Bridging an incomplete empirical claim with belief for the sake of undercutting a belief in God seems to run contrary to a great atheistic argument.
The above discussion did not "undercut a belief in God." It simply reduced the validity of one of the bits of evidence that theists have used to claim God is real i.e. that there could not be any life without God.
This approach by theists - "God of the gaps" - is surely valid, but is also doomed to failure in the long term in most instances, since it relies upon science not advancing. It also makes for a pretty precarious position.
"God makes the Sun rise and set!" - Nope. Turns out we orbit around the Sun, and spin at the same time.
"This most beautiful System of the Sun, Planets, and Comets, could only proceed from the counsel and dominion of an intelligent and powerful Being.' - Nope. Turns out that plain ol' physical laws regulate that.
"God made man; he didn't come from monkeys!" - Nope. We know exactly how much DNA we share with our most recent common ancestors, who begat both humanity and chimpanzees.
"I'll tell you why [religion] is not a scam. In my opinion, all right? Tide goes in, tide goes out. Never a miscommunication.

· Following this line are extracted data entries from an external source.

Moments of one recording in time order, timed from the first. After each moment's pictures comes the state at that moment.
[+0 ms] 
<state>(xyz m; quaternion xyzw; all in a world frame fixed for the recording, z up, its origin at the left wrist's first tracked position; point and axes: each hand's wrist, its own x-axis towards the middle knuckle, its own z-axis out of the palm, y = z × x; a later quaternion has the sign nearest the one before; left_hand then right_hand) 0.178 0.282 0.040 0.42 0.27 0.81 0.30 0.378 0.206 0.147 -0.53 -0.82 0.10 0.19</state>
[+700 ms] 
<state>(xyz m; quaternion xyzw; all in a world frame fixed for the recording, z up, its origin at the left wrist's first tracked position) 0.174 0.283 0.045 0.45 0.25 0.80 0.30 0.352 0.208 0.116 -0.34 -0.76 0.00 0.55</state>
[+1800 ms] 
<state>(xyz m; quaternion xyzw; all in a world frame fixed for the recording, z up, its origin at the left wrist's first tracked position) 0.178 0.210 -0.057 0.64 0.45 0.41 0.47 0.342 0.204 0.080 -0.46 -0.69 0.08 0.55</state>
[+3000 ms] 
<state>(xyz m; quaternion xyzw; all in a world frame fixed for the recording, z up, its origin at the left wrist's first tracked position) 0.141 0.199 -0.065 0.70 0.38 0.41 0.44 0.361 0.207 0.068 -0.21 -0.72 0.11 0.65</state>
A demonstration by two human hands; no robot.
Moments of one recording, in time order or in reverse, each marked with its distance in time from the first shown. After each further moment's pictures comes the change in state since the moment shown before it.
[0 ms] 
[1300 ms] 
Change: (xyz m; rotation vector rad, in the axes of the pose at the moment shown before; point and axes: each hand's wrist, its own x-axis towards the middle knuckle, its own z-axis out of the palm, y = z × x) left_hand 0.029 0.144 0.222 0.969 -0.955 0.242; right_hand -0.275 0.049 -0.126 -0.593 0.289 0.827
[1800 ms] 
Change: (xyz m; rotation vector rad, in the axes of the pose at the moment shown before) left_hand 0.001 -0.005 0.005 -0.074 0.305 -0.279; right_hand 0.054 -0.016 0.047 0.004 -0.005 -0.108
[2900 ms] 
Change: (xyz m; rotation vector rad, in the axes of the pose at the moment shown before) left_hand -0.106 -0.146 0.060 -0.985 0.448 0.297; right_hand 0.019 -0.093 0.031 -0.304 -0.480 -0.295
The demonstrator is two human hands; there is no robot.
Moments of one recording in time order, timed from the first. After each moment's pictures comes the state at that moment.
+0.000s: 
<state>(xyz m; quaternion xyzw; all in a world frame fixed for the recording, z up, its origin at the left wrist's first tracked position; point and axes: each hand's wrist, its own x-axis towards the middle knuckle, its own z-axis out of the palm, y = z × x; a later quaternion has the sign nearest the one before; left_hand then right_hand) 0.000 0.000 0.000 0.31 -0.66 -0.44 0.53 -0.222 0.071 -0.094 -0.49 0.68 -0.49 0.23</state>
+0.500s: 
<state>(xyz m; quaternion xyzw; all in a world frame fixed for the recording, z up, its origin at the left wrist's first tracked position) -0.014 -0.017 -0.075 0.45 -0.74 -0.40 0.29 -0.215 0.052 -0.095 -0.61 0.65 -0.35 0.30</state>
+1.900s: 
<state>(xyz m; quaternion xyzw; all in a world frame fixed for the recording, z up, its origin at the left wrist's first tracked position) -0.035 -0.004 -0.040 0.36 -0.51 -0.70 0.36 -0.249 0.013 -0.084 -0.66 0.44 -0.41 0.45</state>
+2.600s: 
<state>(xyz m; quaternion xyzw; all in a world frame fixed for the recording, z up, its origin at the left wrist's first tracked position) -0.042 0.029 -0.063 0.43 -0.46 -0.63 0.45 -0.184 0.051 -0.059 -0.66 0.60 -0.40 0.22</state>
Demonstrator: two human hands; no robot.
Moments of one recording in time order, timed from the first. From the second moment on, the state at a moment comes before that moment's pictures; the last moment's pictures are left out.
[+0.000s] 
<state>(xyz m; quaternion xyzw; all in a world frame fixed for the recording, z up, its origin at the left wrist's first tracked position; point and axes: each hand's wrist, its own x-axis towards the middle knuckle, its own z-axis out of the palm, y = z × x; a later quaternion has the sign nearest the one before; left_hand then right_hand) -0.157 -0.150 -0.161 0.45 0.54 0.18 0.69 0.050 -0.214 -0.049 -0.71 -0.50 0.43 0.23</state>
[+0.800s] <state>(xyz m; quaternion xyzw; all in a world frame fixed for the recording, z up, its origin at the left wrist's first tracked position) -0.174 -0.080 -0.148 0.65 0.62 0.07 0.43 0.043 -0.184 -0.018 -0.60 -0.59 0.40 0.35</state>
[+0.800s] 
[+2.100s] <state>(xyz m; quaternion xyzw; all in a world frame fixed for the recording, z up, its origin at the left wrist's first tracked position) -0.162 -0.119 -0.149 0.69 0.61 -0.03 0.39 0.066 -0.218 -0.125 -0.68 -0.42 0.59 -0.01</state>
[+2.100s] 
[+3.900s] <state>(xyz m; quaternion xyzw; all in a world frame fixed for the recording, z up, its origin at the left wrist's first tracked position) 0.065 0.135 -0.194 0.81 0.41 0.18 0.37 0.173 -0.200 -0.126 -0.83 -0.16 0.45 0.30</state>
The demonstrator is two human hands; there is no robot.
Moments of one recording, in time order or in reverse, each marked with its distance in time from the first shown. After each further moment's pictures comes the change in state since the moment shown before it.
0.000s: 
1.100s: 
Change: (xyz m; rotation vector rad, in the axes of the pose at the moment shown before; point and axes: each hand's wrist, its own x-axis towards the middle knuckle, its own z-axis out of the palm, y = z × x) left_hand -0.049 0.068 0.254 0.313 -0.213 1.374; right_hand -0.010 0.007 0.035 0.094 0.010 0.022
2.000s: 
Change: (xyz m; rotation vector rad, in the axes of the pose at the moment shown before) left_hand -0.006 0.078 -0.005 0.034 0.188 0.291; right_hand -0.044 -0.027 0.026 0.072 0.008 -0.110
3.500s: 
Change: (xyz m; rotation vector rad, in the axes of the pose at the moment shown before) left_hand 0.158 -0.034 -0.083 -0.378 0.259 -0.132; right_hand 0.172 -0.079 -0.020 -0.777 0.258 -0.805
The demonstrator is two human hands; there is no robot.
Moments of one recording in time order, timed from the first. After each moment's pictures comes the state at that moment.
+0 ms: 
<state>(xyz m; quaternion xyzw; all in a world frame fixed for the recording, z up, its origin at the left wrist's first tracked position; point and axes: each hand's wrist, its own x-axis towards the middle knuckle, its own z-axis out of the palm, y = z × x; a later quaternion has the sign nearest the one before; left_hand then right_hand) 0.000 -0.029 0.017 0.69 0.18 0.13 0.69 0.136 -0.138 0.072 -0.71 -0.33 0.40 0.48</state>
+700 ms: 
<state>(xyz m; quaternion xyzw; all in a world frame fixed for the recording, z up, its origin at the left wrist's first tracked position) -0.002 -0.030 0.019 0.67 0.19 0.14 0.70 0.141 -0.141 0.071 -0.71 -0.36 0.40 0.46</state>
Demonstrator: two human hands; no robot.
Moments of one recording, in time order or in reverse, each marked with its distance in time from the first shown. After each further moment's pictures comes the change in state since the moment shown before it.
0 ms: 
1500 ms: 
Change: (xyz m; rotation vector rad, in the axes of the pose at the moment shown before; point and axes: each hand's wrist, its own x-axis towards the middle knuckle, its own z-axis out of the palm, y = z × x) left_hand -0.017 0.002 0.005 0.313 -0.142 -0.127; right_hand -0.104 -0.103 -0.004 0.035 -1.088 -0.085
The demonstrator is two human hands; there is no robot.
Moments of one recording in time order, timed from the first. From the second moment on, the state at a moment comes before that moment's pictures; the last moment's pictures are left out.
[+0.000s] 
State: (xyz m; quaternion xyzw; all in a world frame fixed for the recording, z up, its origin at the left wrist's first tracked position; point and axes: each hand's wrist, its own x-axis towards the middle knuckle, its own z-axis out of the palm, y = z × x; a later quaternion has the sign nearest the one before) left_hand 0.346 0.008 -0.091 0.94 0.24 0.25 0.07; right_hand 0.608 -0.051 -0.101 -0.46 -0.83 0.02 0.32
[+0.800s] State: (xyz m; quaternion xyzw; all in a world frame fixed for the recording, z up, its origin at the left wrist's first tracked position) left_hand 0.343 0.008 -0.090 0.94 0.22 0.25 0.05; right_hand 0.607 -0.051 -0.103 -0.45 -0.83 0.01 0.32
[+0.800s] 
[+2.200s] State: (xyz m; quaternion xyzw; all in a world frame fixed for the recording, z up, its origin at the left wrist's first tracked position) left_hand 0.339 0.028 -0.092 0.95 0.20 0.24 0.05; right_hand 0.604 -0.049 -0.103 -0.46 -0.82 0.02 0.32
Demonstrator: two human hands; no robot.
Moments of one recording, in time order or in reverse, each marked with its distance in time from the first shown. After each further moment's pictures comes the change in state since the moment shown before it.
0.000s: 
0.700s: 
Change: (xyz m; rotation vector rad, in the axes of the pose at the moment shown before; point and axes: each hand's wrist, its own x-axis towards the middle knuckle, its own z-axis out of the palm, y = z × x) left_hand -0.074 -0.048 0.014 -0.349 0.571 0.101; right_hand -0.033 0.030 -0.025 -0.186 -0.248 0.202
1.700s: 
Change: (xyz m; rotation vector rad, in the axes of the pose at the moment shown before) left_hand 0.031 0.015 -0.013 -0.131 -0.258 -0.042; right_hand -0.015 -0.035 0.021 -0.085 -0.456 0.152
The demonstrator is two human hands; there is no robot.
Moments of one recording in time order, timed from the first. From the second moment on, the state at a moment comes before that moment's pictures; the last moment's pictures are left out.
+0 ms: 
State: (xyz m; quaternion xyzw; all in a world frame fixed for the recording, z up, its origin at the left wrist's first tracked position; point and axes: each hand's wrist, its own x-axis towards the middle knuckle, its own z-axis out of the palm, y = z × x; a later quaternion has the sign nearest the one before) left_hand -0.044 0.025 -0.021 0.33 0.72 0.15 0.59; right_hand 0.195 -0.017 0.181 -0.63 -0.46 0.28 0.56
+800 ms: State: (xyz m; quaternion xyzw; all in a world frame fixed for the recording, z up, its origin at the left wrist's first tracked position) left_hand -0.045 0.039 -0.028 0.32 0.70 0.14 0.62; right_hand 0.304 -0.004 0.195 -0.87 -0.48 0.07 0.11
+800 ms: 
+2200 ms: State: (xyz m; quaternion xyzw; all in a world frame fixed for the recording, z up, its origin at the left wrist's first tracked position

You can't explain that. You can't explain why the tide goes in" - Nope. (Bill O'Reilly actually said this.)
"Bananas are evidence that God exists" - Nope. (Ray Comfort) Turns out natural bananas are almost inedible.
"There were no complex molecules on the Earth before we existed - God must have made them!" - Nope.
What some other theists had to say about this approach:
Dietrich Bonhoeffer - "How wrong it is to use God as a stop-gap for the incompleteness of our knowledge. If in fact the frontiers of knowledge are being pushed further and further back (and that is bound to be the case), then God is being pushed back with them, and is therefore continually in retreat. We are to find God in what we know, not in what we don't know.
Charles Alfred Coulson - "There is no 'God of the gaps' to take over at those strategic places where science fails; and the reason is that gaps of this sort have the unpreventable habit of shrinking."